Stamp_Guy has asked for the wisdom of the Perl Monks concerning the following question:

Hello
I was recently introduced to the DB_File module. I've been scouring the web looking for detailed implementation details but have been disappointed. I have read the section in the Llama book about it. I've done a supersearch and read everything I could find. I've read the documentation that comes with the module, and I've done a search on google. Basically I need the answer to some specific questions - particularily regarding DB_BTREE. Any help would be greatly appreciated. If anyone has had extensive experience using this module and wouldn't mind some questions, please /msg me! Thanks!

Stamp_Guy

Replies are listed 'Best First'.
Re: Question regarding DB_File
by bikeNomad (Priest) on Jul 07, 2001 at 00:37 UTC
    You can look at the BerkeleyDB module documentation; the tied hash implementation is more or less the same as DB_File, except that it gives you full control over the database. Also, you can look at the documentation of the BerkeleyDB API itself, which can give you an idea what it can do.

    I don't know what you mean by "display in the order"; it would depend on how you're doing the displaying. Do you mean that keys(%myDB) will return the order of insertion?

    If you're interested in the order of insertion, you may want to look at the DB_RECNO type instead. The BTree will order by key value.

    Look at Sleepycat's documentation on BerkeleyDB for details on how this all works. And look into using the BerkeleyDB module instead of DB_File if you want finer-grained control over ordering, duplicate keys, locking, etc.

      I'm going to describe the catalog number system in detail:
      There are several types of catalog numbers:
      • Numbers with no leading or trailing alphabetical characters (ie: 219)
      • Numbers with leading alphabetical characters (ie: C18)
      • Numbers with trailing alphabetical characters (ie: 219a)
      • Numbers with leading and trailing alphabetical characters (ie: C3a)
      • Numbers that are a range of other numbers (ie: 751-751a or 756-765)
      When sorted a list of the following catalog numbers:
      219, C18, 291a, C3a, 756-765, C21/22, 219a, 756, 291, C20, C30

      Should look like this:

        219
      • 219a
      • 291
      • 291a
      • 756
      • 756-765
      • C3a
      • C18
      • C20
      • C21/22
      • C30
      I can't have normal numbers out of order (as an alphabetical sort would do, with 10 coming before 9), nor can I change the catalog numbering system. How is someone supposed to be able to sort a list like that? It's totally beyond me! I'm really doubting it's possible. I would love for someone to prove me wrong!!!

      Stamp_Guy

        It is possible to write a sort function that will produce any arbitrary order your heart desires. However, it might be difficult to write, and the resulting program might not be very efficient. A powerful technique is to transform the keys into something that can be sorted alphabetically. This is much easier to think about, and lets you take advantage of the special key-reduction optimizations that are built into the newer versions of DB_File.

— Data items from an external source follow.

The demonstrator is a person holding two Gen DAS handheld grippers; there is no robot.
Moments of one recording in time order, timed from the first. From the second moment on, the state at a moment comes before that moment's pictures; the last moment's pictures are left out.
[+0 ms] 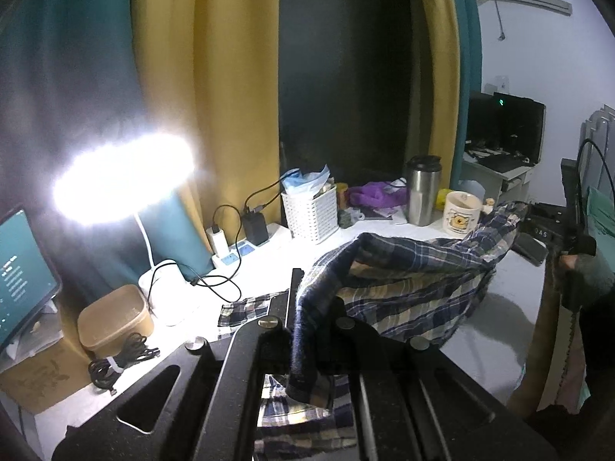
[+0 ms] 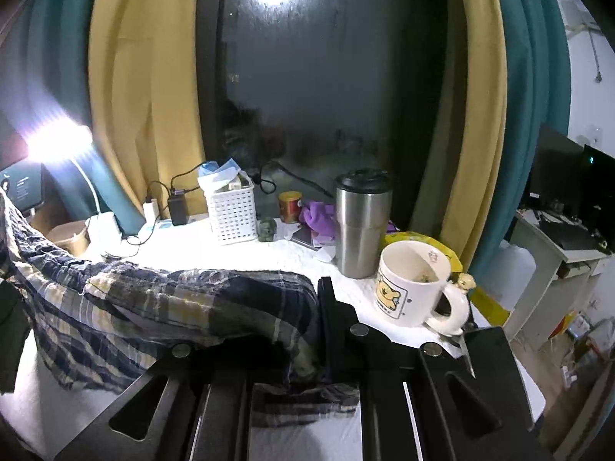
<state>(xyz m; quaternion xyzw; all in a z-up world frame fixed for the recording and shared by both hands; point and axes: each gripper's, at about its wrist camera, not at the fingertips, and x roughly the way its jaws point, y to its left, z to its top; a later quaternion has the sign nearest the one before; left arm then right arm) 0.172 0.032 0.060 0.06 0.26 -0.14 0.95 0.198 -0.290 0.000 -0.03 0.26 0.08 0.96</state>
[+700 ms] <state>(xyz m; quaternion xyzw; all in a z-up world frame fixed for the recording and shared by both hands) 0.284 0.070 -0.025 0.03 0.37 -0.12 0.92 0.315 -0.262 -0.069 -0.03 0.34 0.07 0.94</state>
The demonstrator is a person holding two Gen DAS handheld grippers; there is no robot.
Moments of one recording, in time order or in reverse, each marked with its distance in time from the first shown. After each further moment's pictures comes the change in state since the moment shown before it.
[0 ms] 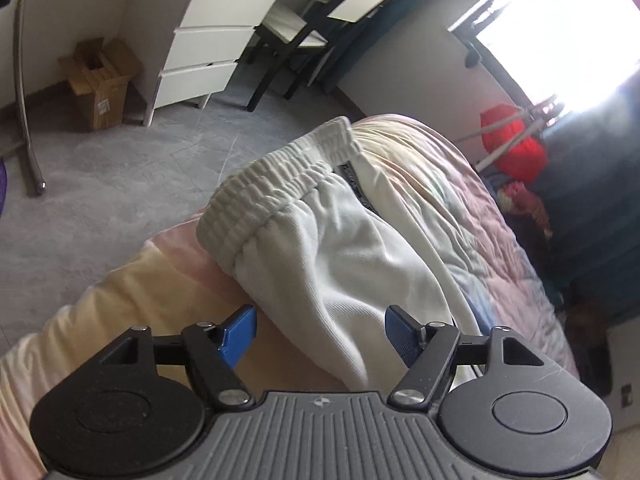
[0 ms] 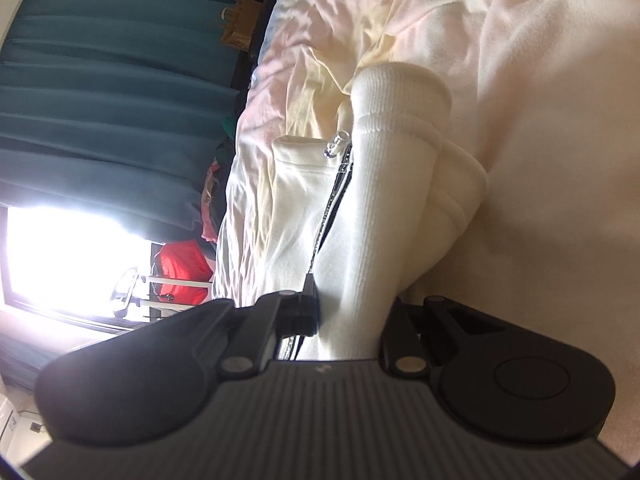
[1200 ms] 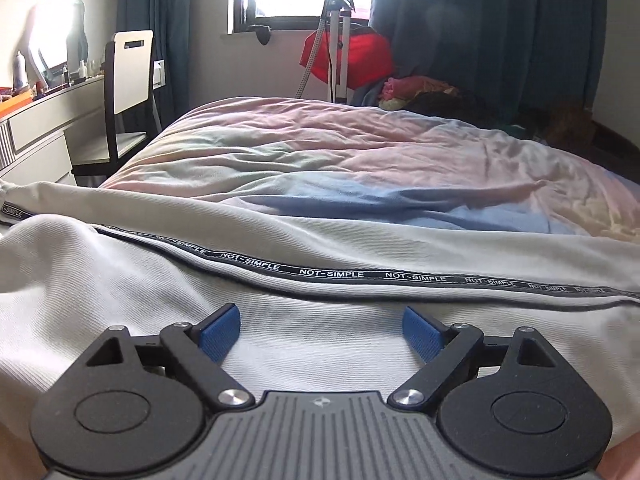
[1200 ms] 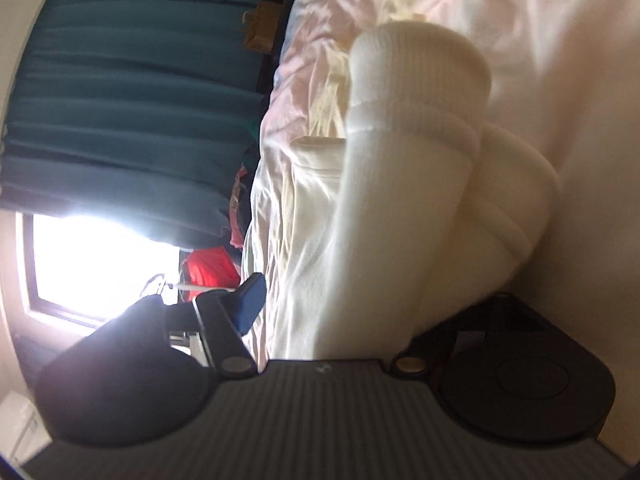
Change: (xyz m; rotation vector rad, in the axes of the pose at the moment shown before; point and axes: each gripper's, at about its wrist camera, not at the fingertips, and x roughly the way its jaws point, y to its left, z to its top) left arm 0.162 -0.231 -0.178 0.699 -0.154 -0.006; right arm 0.049 -0.001 0.012 -0.018 0.001 0.109
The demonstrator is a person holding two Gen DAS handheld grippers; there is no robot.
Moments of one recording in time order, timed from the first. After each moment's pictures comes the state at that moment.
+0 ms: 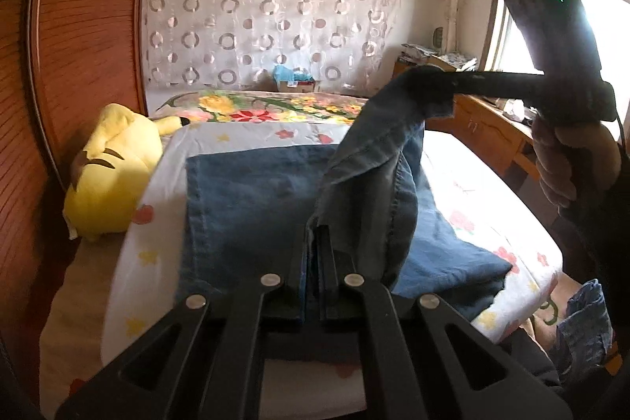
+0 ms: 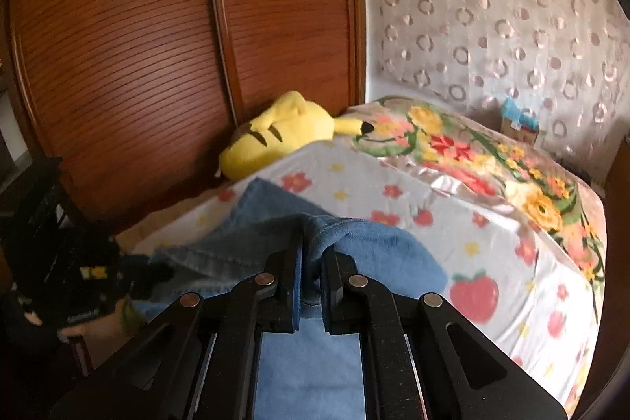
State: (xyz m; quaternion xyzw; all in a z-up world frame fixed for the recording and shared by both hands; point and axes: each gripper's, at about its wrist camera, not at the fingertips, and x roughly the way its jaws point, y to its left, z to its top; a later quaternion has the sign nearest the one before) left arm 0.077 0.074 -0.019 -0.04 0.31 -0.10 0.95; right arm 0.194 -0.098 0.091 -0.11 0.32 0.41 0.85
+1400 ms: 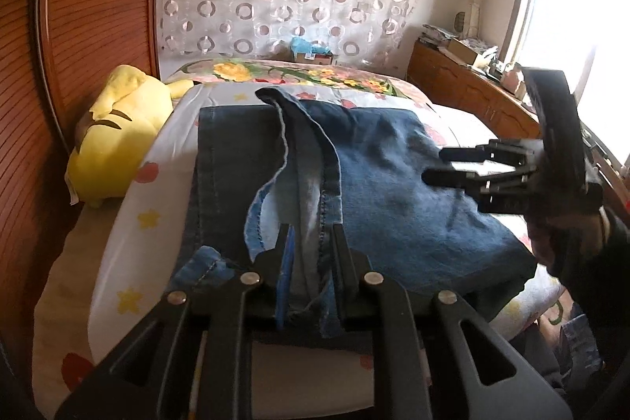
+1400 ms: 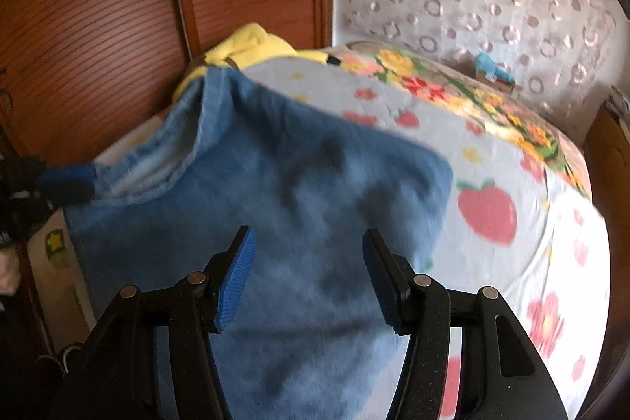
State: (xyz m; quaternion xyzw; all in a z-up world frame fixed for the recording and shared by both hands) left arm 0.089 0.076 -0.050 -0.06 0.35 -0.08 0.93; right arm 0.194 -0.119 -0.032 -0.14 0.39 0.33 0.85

        If you know that the catalog numbers never have more than a certain number of digits, you can make them sortable by adding leading zeroes to numbers, like this:

        • 9 -> 009
        • 123a -> 123a
        • C30 -> C030
        • C21/22 -> C021/022
        ...and so on. You can make this transformation with a simple statement like:
        $key =~ s/(\d+)/sprintf "%03d", $1/eg;
        Remember to keep a copy of the original key around so you can show it to your users, and they won't ever have to know what you've done.

        If you don't have a guarantee about how many digits can be in a catalog number, there are clever solutions... You could, for instance, store the number of digits followed by the actual digits themselves.

Re: Question regarding DB_File
by no_slogan (Deacon) on Jul 07, 2001 at 00:25 UTC
    A B-Tree file stores its keys in sorted order, so if you do this:
    $btree{"ccc"} = $foo; $btree{"aaa"} = $bar; $btree{"bbb"} = $baz; print join(" ", keys %btree), "\n";
    ... you'll get "aaa bbb ccc" out. (Assuming you're using the default sorting order in your btree.) Maintaining this sorted order is how B-Trees are able to locate a particular piece of information quickly. There's no easy way to get the keys out in insertion order, unless that happens to be the same as sorted order.

    The only time this is really useful is when your btree file is too big to do keys %btree on in the first place, though. Otherwise, it's not much better than sort keys %hash. If your file is that big, you'll need to either use each to walk through the whole thing, or DB_File::seq to find a particular range.

Re: Question regarding DB_File
by LD2 (Curate) on Jul 07, 2001 at 00:59 UTC
    Take a look at this document, it gives a good example of DB_Btree - as well as how to override the default sorting algorithm.